Sermon Illustrations
A 60-Year-Long Journey of Friendship
Lew Wilcox and Bobby Rohrbach Jr. met in the summer of 1962, riding their bikes together in a small southern Ohio town.
These days, every Saturday, one picks the other up and they go out for breakfast, run errands, and talk about families, home repairs and how the world is changing. If one can’t remember a place or name, the other can fill in because they so often lived the same story. They didn’t outgrow the other or leave the other behind and still live within about five miles of their childhood homes. “I have a lot of friends but there’s something special about our friendship,” says Lew, 75, of his friend, Bobby, 73.

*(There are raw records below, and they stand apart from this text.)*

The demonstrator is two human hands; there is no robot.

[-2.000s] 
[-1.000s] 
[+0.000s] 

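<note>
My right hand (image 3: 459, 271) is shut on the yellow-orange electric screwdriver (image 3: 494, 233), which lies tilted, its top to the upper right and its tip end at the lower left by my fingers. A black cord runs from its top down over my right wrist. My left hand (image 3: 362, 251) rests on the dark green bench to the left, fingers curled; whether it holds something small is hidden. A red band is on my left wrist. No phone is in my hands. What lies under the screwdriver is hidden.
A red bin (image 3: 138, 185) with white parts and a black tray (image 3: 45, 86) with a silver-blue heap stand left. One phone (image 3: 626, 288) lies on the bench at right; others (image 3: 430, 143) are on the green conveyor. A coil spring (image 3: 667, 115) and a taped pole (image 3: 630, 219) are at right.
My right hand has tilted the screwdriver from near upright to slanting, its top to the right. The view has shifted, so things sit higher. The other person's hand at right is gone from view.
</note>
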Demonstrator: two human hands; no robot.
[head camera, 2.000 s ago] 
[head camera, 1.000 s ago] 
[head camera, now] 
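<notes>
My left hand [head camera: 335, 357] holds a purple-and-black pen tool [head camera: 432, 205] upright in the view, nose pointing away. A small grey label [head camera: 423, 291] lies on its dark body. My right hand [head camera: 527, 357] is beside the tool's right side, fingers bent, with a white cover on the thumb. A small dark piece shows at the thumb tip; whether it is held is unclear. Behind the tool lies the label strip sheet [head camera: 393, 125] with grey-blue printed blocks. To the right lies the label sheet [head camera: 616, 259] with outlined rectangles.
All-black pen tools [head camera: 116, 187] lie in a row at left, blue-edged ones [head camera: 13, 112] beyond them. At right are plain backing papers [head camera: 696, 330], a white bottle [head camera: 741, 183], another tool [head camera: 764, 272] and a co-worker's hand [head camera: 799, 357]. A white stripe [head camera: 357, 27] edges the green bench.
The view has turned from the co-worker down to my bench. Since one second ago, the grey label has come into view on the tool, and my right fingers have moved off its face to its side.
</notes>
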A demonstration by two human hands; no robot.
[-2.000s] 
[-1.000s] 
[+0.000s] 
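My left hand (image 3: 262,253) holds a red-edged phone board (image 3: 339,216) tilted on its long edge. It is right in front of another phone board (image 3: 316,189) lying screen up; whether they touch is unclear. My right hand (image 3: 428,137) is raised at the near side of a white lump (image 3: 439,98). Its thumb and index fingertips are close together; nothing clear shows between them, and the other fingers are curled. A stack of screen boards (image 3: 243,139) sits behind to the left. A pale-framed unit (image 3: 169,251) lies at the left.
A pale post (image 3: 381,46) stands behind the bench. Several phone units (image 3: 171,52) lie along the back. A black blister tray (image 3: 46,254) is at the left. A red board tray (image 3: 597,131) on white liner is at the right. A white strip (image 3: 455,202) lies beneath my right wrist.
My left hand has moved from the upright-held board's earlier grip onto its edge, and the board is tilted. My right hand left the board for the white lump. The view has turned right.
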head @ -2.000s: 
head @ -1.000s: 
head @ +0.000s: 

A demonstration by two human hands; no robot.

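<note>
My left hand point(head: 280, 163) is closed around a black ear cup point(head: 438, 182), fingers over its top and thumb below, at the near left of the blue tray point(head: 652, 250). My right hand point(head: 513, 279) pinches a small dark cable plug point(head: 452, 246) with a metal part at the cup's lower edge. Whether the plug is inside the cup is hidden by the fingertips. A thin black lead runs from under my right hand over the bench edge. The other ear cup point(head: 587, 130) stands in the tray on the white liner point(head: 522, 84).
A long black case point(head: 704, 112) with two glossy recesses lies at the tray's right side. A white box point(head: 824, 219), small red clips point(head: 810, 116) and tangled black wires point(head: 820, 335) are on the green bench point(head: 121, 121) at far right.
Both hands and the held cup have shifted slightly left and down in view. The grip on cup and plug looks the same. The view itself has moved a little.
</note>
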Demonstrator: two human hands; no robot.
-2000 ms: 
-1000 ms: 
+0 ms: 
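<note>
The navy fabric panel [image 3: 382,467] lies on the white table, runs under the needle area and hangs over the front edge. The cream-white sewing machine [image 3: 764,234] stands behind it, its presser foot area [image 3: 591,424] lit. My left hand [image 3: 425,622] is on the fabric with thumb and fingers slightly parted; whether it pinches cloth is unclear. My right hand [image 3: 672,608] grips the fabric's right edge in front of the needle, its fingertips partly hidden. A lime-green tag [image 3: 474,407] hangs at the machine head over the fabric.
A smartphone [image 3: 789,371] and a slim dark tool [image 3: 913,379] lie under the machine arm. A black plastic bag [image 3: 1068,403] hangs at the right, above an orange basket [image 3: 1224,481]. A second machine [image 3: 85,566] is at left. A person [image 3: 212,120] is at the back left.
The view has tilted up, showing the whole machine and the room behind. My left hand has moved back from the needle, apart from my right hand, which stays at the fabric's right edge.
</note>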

Yet as important as they are, people have fewer close friendships than they once did. Forty-percent of Americans say they don’t have a best friend at all, up from 25% in 1990. The best-friend gap is more pronounced for men, who typically have fewer close friends than women do. The percentage of men without any close friends jumped fivefold to 15% in 2021 from 3% in 1990, according to the May 2021 American Perspectives Survey.
Michael Addis, director of the Research Group on Men’s Well-Being, says, “We were taught for generations to focus on work, family, and productivity. Don’t share what is really going on inside with other men.”
Time together deepens bonds. Becoming a best friend takes 300 hours of togetherness, one study reported. Those fortunate enough to have friends through the decades develop a common history that fresh friendships often don’t.